# AIM OF THE TASK:
In the records that follow, find each line containing "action" and copy it.

# DATA EXCERPTS:
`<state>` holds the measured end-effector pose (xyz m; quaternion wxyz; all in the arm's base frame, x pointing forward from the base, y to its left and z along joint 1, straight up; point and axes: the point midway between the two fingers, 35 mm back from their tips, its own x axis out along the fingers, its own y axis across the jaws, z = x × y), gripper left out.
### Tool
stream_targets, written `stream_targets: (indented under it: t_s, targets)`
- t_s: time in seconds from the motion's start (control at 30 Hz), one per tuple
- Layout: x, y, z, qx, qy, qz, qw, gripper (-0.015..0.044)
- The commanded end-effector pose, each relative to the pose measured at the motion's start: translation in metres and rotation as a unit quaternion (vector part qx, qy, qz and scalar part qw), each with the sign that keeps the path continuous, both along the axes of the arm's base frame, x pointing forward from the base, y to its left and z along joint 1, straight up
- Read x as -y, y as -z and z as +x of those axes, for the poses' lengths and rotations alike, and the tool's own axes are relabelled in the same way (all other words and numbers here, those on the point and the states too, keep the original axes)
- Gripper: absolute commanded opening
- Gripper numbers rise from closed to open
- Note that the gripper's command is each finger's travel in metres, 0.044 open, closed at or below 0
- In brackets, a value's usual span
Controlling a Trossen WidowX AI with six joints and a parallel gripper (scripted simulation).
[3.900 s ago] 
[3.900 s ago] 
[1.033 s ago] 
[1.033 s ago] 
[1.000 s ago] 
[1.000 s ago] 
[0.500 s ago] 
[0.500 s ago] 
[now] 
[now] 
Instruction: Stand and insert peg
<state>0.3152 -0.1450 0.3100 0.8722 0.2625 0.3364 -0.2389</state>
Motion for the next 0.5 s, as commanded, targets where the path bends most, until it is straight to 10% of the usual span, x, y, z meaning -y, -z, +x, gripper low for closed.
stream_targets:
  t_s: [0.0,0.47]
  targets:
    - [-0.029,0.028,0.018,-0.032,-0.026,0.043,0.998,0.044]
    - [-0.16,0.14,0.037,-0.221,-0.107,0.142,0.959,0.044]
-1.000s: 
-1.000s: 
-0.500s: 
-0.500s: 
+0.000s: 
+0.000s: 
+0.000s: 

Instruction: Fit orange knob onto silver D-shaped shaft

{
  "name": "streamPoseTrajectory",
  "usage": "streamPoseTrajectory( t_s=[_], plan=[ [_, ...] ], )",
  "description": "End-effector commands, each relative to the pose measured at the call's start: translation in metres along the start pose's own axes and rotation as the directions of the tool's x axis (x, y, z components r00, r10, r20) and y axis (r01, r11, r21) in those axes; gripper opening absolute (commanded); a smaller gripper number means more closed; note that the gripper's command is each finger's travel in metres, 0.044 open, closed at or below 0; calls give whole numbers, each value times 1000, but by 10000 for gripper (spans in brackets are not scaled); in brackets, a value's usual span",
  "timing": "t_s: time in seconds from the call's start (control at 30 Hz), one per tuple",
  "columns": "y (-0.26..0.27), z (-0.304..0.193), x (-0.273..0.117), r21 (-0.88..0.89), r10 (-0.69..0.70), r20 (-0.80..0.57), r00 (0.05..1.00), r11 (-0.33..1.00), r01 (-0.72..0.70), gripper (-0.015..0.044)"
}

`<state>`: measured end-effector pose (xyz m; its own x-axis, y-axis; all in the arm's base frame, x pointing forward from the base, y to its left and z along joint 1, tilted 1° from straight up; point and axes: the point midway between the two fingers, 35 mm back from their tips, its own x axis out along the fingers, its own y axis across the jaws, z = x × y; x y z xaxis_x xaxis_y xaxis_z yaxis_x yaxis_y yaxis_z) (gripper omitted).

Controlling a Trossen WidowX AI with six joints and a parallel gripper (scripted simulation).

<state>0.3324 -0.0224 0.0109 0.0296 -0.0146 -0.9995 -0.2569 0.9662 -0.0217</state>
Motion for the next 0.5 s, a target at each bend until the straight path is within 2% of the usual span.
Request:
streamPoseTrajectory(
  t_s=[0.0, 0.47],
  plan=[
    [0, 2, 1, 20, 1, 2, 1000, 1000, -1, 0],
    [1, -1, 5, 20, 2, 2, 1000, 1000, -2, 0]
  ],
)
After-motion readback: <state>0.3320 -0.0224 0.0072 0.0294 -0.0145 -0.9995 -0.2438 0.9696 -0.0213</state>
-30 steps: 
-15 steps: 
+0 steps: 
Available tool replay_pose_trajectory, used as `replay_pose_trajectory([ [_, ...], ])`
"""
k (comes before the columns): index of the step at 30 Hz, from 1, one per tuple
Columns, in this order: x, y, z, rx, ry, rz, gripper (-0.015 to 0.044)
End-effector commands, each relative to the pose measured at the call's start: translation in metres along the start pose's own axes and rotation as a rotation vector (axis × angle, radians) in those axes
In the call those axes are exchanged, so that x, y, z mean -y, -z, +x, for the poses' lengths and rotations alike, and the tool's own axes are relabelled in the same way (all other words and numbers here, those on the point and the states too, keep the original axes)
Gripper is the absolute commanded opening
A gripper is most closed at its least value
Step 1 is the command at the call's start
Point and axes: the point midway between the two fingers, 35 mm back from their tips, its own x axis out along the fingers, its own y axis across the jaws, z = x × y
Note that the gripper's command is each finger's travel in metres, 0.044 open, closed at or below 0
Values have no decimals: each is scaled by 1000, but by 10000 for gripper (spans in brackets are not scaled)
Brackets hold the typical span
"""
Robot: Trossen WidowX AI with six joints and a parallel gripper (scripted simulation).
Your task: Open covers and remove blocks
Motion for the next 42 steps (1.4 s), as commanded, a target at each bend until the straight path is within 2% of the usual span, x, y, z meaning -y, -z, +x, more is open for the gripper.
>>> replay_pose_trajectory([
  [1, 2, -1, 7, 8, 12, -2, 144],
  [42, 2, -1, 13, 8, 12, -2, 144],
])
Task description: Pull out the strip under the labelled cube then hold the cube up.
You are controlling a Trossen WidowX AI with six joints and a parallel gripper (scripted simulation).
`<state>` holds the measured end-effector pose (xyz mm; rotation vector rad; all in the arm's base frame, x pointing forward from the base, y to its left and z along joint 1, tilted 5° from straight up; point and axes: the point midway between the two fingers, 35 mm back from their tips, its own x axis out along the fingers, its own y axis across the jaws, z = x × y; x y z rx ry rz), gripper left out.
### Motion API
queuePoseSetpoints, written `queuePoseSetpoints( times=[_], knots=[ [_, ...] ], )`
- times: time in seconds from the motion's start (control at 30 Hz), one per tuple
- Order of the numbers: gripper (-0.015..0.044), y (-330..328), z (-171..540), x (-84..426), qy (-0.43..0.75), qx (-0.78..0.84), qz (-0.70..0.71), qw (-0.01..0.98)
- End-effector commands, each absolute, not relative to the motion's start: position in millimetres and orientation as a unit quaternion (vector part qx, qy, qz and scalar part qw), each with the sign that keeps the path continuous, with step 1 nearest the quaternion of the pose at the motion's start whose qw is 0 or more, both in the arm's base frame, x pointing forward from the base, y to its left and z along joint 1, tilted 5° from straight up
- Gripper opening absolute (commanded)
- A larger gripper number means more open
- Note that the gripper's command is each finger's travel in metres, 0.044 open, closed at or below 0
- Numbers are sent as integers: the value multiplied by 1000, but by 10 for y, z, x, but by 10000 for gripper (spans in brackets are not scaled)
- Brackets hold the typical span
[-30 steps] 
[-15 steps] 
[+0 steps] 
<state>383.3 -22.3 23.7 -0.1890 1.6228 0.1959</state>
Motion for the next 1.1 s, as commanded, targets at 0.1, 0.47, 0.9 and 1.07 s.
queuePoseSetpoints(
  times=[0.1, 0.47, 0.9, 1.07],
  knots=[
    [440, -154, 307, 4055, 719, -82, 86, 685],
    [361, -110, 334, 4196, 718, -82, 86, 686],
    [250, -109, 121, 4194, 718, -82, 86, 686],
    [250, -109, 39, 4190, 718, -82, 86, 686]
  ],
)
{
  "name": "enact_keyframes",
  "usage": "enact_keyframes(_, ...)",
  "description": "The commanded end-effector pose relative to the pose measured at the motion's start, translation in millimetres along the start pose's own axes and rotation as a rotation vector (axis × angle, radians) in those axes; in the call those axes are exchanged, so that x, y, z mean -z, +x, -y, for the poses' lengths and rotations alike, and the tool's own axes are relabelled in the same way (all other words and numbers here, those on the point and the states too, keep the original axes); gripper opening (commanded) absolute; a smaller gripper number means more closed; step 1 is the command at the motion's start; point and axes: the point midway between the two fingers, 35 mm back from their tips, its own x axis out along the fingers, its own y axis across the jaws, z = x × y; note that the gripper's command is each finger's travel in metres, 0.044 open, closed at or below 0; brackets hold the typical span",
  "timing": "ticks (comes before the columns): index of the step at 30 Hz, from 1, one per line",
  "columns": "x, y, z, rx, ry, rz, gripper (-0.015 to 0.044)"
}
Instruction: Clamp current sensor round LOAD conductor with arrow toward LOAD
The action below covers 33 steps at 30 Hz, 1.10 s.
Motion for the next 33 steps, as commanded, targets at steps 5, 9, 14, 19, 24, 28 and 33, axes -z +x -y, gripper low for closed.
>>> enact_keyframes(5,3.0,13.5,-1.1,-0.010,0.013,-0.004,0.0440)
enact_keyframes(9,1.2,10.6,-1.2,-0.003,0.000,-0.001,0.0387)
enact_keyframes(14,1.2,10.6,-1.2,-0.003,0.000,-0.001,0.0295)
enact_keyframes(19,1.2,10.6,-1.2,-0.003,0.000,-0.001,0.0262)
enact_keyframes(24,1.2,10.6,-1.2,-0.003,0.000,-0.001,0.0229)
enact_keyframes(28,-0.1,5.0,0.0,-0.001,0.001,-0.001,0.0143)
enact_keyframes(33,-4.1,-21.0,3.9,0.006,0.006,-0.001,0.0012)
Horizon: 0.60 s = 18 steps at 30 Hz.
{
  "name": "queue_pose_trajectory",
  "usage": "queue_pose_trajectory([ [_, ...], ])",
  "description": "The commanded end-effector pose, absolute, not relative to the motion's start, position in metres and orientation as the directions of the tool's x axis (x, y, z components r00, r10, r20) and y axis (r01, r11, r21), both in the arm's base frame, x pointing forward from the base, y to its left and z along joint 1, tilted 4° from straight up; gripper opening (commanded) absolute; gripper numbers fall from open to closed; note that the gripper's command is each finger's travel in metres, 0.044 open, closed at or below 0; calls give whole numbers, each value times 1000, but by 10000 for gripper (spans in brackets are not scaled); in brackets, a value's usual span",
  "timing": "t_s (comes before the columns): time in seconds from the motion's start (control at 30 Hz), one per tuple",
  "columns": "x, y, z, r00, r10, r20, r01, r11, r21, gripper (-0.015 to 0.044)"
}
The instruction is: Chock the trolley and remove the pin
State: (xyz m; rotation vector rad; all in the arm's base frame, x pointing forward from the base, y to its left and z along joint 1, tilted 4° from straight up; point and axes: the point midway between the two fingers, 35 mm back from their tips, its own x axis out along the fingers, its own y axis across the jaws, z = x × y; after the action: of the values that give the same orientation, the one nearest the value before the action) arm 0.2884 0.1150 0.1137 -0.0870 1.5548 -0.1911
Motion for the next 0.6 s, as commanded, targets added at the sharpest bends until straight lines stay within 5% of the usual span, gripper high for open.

# EXERCISE ANSWER:
The action below covers 33 steps at 30 Hz, 1.10 s.
State: (xyz m; rotation vector rad; all in the arm's base frame, x pointing forward from the base, y to its left and z along joint 1, tilted 4° from straight up; point and axes: the point midway between the two fingers, 35 mm back from their tips, its own x axis out along the fingers, its own y axis across the jaws, z = x × y; after the action: of the values that give the same orientation, the one nearest the value before the action) arm 0.2884 0.1150 0.1137 -0.0870 1.5548 -0.1911

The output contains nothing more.